The first hint of a smile played on Jared’s lips. “He’s in Weston. Safe and sound with a good family. I’ve been seeing him on Sundays. But my mom and I are trying to get the state to agree to let him live with us. She’s been sober for a while. He’s almost seventeen, so it’s not like he’s a kid.”

This was a lot to absorb. I was elated that he’d finally confided in me. He’d been hurt, which had probably made him feel abandoned by the people that should’ve protected him. But I was still puzzled about one thing.

I walked over to him. “Why didn’t you tell me all of this years ago? I could’ve been there for you.” I got up from the bed, and walked over to him.
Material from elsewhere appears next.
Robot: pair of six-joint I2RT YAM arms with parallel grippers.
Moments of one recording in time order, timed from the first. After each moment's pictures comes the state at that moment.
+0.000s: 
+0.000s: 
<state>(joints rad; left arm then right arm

He ran a hand through his hair and inched away from me to lean on the railing. “When I finally got home that summer, you were my first thought. Well, other than doing what I could to help Jax. I had to see you. My mom could go to hell. All I wanted was you. I loved you.” He gripped the railing at his sides, and his body went rigid. “I went to your house, but your grandma said you were out. She tried to get me to stay. I think she saw that I didn’t look right. But I ran off to find you, anyway. After a while, I found myself at the fish pond in the park.” He raised his eyes to meet mine. “And there you were…with your dad and my mom, playing the little family.”

The little family?

“Jared—” I started.

“Tate, you didn’t do anything wrong. I know that now. You just have to understand my mindset. I had been through hell. I was weak and hurting from the abuse. I was hungry. I’d been betrayed by the people I was supposed to be able to count on: my mom who didn’t help when I needed her, my dad who hurt me and my helpless brother. And then I saw you with our parents, looking like the happy, sweet family. While Jaxon and I were in pain and struggling to make it through every day in one piece, you got to see the mother that I never had. Your dad took you on picnics and for ice cream while mine was whipping me. I felt like no one wanted me and that life moved on without me. No one cared.”